WORK TO BE COMPLETED:
Within the entries below, find each line containing the word "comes" and copy it.

START RECORDS SHOWN

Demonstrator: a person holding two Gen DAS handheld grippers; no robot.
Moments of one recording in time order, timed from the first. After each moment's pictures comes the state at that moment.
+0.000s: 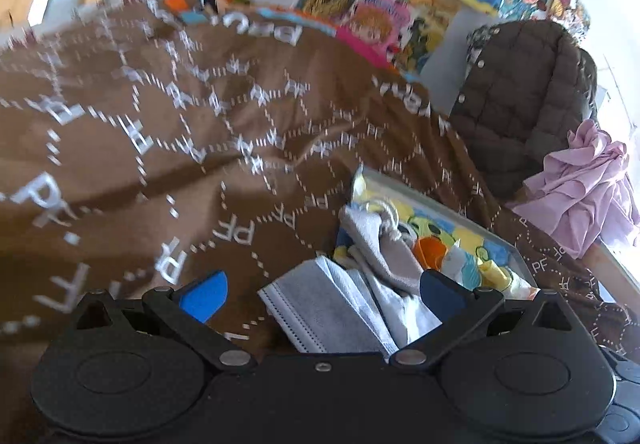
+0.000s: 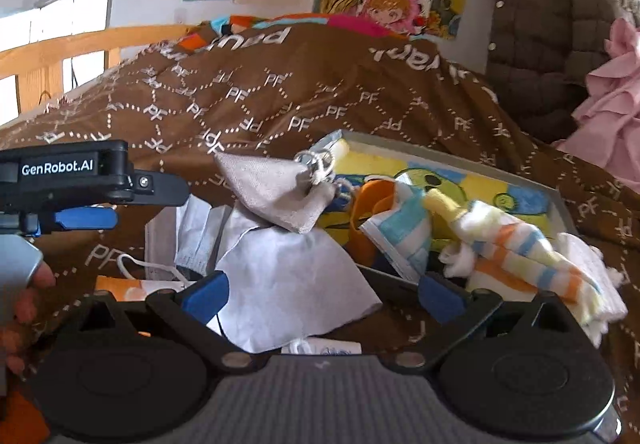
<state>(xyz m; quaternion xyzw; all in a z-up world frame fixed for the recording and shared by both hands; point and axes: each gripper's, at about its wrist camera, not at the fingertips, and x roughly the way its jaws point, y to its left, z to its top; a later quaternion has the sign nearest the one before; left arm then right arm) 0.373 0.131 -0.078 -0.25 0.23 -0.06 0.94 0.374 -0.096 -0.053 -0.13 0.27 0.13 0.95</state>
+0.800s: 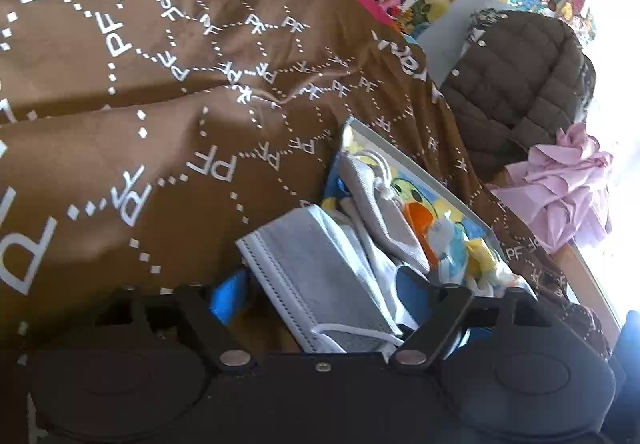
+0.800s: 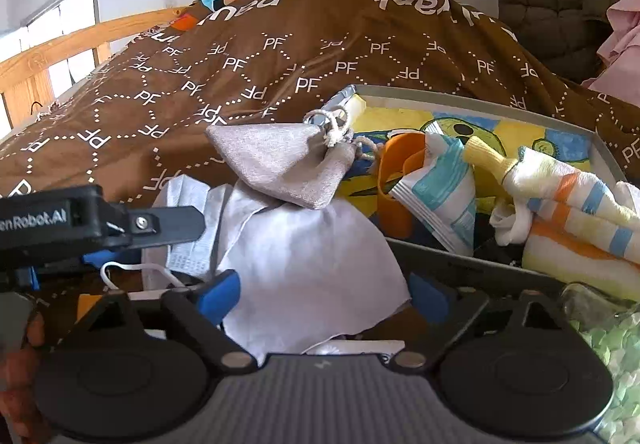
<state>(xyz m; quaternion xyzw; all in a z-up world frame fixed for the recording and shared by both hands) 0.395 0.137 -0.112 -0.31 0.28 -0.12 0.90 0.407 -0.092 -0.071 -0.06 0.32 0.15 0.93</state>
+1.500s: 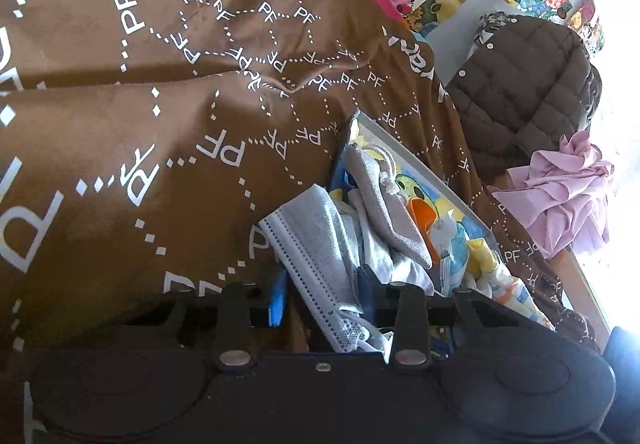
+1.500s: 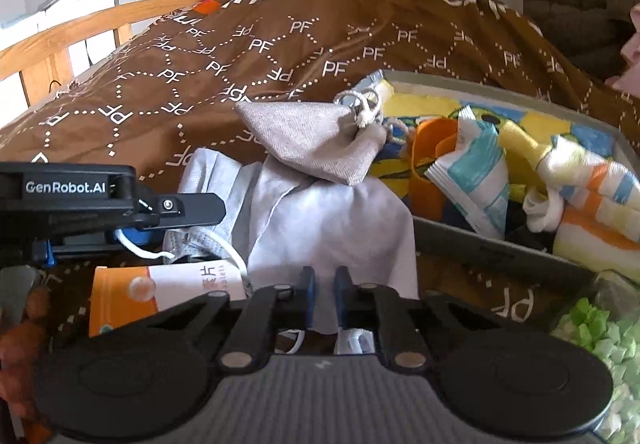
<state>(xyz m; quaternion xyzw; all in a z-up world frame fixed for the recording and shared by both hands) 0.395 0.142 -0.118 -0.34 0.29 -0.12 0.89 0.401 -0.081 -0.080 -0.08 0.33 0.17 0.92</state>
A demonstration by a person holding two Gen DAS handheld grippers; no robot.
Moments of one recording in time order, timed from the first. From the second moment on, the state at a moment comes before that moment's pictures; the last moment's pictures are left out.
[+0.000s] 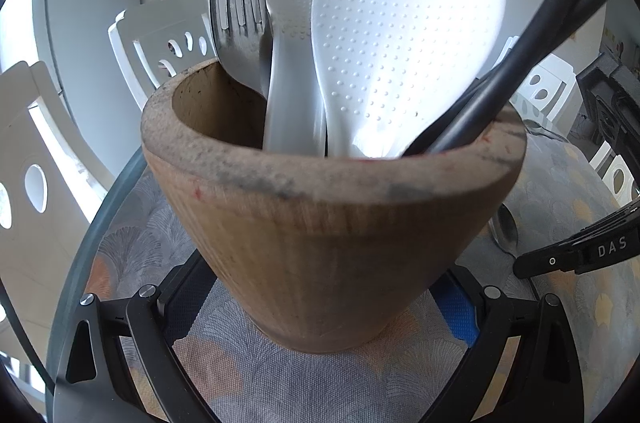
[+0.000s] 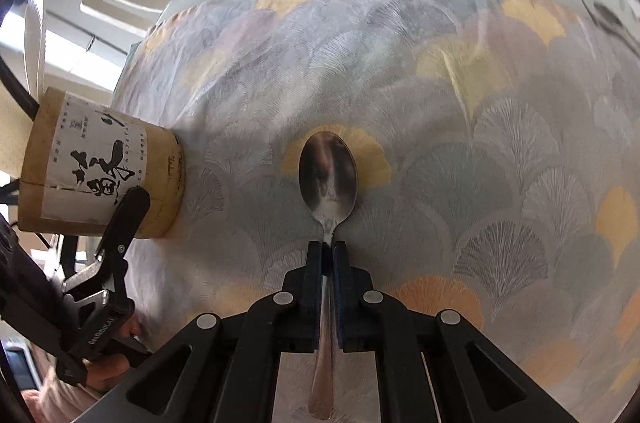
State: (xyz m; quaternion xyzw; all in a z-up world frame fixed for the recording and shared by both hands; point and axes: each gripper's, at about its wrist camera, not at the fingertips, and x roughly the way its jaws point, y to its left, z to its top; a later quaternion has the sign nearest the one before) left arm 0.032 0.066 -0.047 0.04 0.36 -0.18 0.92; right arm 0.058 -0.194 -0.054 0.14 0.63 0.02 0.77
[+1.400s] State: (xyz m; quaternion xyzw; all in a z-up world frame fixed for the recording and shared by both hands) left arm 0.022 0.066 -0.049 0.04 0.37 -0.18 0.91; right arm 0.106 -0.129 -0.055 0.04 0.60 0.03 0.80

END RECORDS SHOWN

TASK RESULT:
Moments of one recording in time order, timed from the first. After each moment's pictures comes the state at that moment.
Moments of one recording in time order, timed from the first. From the second moment on, the state at a moment comes before that moment's pictures; the last moment's pictures are left out.

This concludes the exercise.